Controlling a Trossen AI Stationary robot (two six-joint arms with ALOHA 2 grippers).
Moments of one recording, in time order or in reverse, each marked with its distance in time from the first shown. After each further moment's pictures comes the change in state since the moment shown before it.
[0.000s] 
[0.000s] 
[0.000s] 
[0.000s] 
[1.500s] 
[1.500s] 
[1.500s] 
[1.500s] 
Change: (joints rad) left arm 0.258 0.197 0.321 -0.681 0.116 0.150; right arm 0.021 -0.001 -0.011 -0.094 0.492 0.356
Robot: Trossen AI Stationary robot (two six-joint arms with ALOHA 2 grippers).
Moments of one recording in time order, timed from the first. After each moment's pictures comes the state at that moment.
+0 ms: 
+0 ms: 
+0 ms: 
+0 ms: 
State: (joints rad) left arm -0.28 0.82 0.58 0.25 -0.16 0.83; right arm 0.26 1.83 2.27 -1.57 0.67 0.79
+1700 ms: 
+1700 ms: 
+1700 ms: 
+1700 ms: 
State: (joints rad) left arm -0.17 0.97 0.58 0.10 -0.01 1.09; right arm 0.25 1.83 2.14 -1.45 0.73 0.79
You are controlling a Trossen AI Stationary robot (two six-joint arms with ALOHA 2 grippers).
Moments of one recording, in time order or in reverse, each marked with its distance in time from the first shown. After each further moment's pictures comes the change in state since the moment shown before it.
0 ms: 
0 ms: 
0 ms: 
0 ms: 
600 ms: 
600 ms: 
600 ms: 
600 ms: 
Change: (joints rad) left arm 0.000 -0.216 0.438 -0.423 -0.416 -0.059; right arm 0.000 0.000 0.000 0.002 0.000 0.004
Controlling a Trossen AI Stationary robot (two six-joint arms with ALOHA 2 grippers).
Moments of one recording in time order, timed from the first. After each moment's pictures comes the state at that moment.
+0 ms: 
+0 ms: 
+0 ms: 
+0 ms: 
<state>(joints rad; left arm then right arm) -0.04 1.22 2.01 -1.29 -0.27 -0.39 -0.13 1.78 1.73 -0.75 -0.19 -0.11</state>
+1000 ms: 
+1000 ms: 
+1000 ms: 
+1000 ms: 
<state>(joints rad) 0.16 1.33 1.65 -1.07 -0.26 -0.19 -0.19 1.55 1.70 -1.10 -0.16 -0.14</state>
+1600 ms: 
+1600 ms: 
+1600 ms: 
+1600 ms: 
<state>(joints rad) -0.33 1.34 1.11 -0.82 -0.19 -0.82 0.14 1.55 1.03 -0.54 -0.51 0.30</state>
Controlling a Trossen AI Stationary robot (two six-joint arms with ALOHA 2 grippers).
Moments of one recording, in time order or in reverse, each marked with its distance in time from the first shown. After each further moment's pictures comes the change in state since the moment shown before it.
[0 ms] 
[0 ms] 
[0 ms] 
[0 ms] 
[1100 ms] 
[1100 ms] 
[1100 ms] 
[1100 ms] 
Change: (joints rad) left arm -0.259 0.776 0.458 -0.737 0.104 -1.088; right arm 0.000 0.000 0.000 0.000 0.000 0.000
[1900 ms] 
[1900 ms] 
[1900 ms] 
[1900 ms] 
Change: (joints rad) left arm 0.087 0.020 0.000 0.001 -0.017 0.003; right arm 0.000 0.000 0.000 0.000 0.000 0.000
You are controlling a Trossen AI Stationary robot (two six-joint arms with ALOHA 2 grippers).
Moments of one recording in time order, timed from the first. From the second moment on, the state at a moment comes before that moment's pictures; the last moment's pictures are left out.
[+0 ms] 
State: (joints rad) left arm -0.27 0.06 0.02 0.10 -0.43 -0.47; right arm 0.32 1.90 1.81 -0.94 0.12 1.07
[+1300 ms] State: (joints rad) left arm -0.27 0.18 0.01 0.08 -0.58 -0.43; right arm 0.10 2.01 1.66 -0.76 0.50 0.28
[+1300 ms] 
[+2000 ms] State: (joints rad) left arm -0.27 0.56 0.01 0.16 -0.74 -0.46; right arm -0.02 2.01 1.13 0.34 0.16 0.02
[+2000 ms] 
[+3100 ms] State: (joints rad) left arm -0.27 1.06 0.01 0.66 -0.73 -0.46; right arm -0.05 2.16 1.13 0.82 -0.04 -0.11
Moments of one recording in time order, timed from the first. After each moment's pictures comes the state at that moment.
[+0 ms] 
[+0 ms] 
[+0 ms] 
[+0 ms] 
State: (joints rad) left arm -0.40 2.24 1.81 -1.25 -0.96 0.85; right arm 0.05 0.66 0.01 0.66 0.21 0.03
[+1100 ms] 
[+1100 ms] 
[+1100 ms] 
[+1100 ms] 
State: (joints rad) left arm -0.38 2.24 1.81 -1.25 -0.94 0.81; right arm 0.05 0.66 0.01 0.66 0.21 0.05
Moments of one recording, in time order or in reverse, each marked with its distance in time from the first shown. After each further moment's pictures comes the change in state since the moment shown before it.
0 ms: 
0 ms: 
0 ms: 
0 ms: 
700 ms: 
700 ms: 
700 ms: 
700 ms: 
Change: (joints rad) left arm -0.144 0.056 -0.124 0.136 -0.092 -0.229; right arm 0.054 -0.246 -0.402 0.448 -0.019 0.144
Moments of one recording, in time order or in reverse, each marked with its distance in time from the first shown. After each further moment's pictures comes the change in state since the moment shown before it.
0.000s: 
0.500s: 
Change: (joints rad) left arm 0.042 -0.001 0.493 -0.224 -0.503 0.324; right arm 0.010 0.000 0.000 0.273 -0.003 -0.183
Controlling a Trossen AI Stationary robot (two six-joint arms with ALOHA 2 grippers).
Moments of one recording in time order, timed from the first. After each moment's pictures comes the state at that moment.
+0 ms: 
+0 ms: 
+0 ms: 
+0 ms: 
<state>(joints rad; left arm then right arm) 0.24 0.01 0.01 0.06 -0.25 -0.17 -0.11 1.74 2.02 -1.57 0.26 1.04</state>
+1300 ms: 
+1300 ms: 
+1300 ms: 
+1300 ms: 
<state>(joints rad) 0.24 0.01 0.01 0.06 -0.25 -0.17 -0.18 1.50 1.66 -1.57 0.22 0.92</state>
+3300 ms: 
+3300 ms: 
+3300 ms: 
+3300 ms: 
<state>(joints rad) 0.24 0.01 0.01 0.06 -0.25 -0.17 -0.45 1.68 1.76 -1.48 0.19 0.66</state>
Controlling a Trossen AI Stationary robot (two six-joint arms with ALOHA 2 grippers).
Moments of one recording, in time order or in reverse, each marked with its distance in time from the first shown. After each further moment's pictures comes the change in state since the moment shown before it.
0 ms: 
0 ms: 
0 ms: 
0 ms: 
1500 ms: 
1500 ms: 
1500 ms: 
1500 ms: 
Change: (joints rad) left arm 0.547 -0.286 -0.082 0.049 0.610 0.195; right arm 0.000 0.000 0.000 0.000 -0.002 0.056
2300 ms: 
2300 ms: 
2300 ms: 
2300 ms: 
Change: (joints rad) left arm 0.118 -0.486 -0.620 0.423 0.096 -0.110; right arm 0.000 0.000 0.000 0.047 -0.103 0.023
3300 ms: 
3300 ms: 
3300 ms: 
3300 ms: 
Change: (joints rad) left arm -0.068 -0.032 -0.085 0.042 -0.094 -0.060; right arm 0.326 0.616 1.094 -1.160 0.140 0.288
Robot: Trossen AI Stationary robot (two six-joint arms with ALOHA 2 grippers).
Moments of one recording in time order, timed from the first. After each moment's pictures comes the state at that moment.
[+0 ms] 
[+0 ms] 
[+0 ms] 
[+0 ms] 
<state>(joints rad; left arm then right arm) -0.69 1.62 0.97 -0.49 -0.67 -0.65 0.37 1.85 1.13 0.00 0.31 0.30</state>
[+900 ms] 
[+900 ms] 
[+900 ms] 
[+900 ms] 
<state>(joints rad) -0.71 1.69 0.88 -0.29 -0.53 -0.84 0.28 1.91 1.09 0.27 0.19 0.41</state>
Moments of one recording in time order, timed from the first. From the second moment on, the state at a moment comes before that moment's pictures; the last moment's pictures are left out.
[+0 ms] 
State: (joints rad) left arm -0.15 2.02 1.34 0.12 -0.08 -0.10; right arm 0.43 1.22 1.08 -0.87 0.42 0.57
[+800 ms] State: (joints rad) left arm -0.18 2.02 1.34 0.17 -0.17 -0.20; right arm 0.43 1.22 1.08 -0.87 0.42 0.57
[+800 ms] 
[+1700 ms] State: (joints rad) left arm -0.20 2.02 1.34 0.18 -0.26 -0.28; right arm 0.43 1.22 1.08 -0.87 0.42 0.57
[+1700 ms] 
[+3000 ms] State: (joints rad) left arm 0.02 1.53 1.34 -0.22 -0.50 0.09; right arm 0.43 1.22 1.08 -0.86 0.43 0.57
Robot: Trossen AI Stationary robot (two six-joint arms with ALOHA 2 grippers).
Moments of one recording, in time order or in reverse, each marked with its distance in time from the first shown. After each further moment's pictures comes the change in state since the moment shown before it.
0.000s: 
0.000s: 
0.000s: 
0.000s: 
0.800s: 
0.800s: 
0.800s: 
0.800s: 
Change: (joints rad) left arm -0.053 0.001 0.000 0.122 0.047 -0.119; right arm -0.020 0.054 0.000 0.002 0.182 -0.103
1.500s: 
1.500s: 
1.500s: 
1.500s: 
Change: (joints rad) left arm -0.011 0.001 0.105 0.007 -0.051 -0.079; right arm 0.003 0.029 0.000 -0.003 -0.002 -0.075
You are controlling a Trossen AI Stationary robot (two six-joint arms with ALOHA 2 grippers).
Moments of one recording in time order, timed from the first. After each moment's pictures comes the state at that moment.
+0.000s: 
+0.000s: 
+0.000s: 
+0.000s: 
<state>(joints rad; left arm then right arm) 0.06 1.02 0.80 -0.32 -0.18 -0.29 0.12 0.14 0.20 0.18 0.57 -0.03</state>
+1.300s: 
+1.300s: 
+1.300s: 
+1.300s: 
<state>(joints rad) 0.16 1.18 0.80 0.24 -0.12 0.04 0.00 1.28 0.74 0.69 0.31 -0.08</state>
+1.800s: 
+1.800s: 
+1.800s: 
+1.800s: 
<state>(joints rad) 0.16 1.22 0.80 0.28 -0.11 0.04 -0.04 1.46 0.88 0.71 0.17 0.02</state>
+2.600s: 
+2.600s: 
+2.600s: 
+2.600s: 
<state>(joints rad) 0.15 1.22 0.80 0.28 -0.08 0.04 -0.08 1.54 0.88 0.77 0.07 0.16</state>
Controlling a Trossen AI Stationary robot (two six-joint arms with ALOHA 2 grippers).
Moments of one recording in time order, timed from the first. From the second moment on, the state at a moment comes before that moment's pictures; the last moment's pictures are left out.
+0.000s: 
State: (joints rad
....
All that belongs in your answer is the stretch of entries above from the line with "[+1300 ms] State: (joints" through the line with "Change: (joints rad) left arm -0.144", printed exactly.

● RESULT OF THIS TASK
[+1300 ms] State: (joints rad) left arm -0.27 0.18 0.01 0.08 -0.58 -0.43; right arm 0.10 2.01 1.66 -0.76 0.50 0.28
[+1300 ms] 
[+2000 ms] State: (joints rad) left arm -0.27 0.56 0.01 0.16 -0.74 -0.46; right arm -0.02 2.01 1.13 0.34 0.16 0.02
[+2000 ms] 
[+3100 ms] State: (joints rad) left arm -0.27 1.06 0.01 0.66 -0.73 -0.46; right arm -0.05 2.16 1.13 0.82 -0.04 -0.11
Moments of one recording in time order, timed from the first. After each moment's pictures comes the state at that moment.
[+0 ms] 
[+0 ms] 
[+0 ms] 
[+0 ms] 
State: (joints rad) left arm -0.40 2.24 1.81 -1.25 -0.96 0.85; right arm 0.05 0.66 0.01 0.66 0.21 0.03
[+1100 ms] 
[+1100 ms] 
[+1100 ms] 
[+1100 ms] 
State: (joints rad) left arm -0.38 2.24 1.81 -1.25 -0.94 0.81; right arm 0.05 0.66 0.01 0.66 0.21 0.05
Moments of one recording, in time order or in reverse, each marked with its distance in time from the first shown. After each further moment's pictures comes the change in state since the moment shown before it.
0 ms: 
0 ms: 
0 ms: 
0 ms: 
700 ms: 
700 ms: 
700 ms: 
700 ms: 
Change: (joints rad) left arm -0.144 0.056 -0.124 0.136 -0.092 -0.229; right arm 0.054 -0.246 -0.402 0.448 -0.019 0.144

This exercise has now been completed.